[Stored items from a collection]
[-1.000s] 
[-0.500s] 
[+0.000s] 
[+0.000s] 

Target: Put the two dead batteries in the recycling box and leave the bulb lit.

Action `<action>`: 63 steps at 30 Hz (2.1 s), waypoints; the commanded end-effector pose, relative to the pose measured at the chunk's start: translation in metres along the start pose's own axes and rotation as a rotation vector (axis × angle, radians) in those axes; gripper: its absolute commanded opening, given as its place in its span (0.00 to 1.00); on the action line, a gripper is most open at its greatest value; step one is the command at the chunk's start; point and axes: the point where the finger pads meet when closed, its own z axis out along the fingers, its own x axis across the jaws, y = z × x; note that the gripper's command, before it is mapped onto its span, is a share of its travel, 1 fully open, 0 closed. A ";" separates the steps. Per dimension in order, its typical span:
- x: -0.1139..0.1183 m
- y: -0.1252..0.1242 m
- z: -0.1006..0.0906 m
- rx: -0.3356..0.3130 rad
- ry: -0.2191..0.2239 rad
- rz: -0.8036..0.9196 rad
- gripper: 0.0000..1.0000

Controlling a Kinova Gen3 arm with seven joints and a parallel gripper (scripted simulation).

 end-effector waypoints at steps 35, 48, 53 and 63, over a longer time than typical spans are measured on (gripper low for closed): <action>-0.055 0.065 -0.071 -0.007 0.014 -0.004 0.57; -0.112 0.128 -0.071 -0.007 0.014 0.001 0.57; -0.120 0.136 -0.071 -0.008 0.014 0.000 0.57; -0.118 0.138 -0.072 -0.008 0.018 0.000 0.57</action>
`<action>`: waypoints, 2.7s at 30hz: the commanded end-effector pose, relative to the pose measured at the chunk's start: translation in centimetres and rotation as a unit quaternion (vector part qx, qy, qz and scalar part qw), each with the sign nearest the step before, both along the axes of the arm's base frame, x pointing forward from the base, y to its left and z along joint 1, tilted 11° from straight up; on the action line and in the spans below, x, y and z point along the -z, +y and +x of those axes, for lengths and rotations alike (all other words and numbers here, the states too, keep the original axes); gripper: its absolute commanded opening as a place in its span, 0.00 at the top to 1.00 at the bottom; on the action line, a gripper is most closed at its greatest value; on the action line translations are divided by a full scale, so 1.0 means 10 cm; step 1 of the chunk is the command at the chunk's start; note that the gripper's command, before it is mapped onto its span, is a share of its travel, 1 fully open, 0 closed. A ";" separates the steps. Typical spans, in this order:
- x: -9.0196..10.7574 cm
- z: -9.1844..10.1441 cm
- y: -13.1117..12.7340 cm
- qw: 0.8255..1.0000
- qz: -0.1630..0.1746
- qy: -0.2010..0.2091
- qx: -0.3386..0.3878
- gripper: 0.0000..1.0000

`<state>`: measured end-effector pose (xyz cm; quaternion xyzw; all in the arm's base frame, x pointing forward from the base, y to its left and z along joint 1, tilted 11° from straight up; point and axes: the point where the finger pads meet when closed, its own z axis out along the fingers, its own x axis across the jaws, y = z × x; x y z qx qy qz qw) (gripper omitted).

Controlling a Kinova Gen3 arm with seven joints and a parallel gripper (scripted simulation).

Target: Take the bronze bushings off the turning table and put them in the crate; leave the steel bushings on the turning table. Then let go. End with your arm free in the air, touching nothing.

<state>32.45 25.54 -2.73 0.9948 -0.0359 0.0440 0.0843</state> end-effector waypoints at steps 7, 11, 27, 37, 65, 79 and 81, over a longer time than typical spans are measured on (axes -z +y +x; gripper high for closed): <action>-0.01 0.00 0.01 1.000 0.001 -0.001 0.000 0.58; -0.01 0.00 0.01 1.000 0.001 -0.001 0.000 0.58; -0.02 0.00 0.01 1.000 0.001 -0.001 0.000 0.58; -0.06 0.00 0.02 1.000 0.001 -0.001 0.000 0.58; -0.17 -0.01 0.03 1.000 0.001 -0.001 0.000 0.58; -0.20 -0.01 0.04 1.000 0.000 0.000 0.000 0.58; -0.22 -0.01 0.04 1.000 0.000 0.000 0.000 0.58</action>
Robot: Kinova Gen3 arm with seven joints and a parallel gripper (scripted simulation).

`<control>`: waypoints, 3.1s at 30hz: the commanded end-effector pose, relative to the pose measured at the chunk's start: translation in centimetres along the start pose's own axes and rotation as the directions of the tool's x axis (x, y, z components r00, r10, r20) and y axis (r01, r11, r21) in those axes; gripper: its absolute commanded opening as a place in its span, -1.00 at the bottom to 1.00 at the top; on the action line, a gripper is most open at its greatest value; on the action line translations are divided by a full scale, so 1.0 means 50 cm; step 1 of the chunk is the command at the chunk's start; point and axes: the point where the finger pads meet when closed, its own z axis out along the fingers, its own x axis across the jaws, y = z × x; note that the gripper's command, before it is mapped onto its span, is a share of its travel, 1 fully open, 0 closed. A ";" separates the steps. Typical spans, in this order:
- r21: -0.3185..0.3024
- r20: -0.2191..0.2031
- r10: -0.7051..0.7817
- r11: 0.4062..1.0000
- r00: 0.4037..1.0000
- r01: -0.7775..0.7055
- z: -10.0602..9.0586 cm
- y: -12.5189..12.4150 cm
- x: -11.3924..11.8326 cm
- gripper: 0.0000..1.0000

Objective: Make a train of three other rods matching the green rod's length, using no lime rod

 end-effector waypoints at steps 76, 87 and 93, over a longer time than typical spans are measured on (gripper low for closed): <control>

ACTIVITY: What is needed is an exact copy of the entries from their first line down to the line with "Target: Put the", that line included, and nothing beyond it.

TASK OUTPUT:
[-1.000s] 
[-0.500s] 
[+0.000s] 
[+0.000s] 

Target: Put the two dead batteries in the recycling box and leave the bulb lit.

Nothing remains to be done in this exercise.